When we hear the names of false gods like Baal, Asherah (2 Chron. 24:18), and Dagon (Judges 16:23), they seem so far removed from our world. In fact, we find it hard to understand why an entire nation would bow down to an ugly idol made of wood or stone. Baal was chief god of the pagan nations surrounding Israel. Other nations credited this hunk of stone and wood for their protection, abundance, sexuality, and procreation. But the Israelites had encountered the Lord God Himself. So why would they substitute the real God for monstrosities made of wood and stone?

Unfortunately, idol worship is quite active in our culture, too.  We just call it by different names.
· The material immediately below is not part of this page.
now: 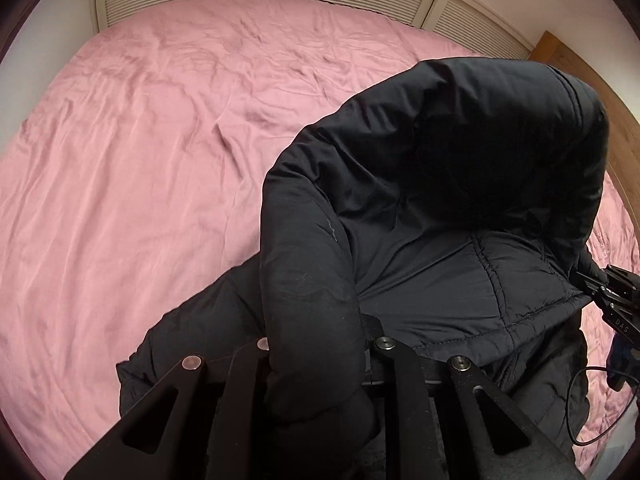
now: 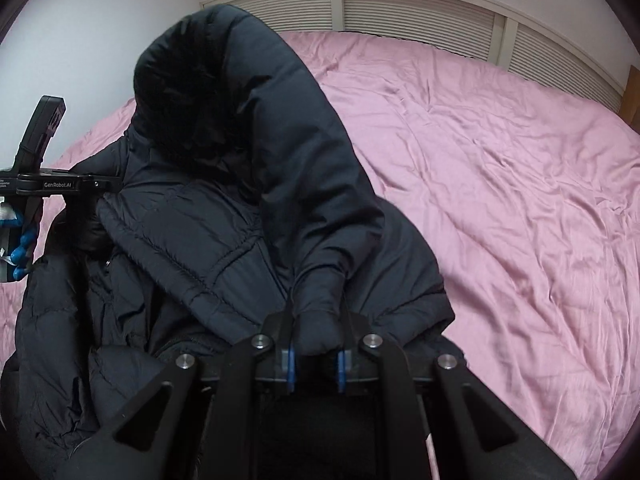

Worship of Baal involved sexual orgies, drug concoctions, self-harm, and infant sacrifices. Does that sound familiar? God’s people wanted to hang on to just enough of the Lord to make themselves feel safe. But they also wanted to party with the pagans. Elijah was reminding them that the Lord does not share his glory. He does not compromise with evil. But He also allows us freedom to choose. If we insist upon chasing the world’s values and idols, then we can also reap the consequences. But if we want the Lord as our God, we must pledge our lives to Him alone and renounce everything associated with Baal.  

                                      

Are you trying to serve two gods? What parts of your life are being dedicated to false gods like money, sex, pleasure, or control? God will not share you. If the world is god, follow it; but if the Lord is God, follow Him alone.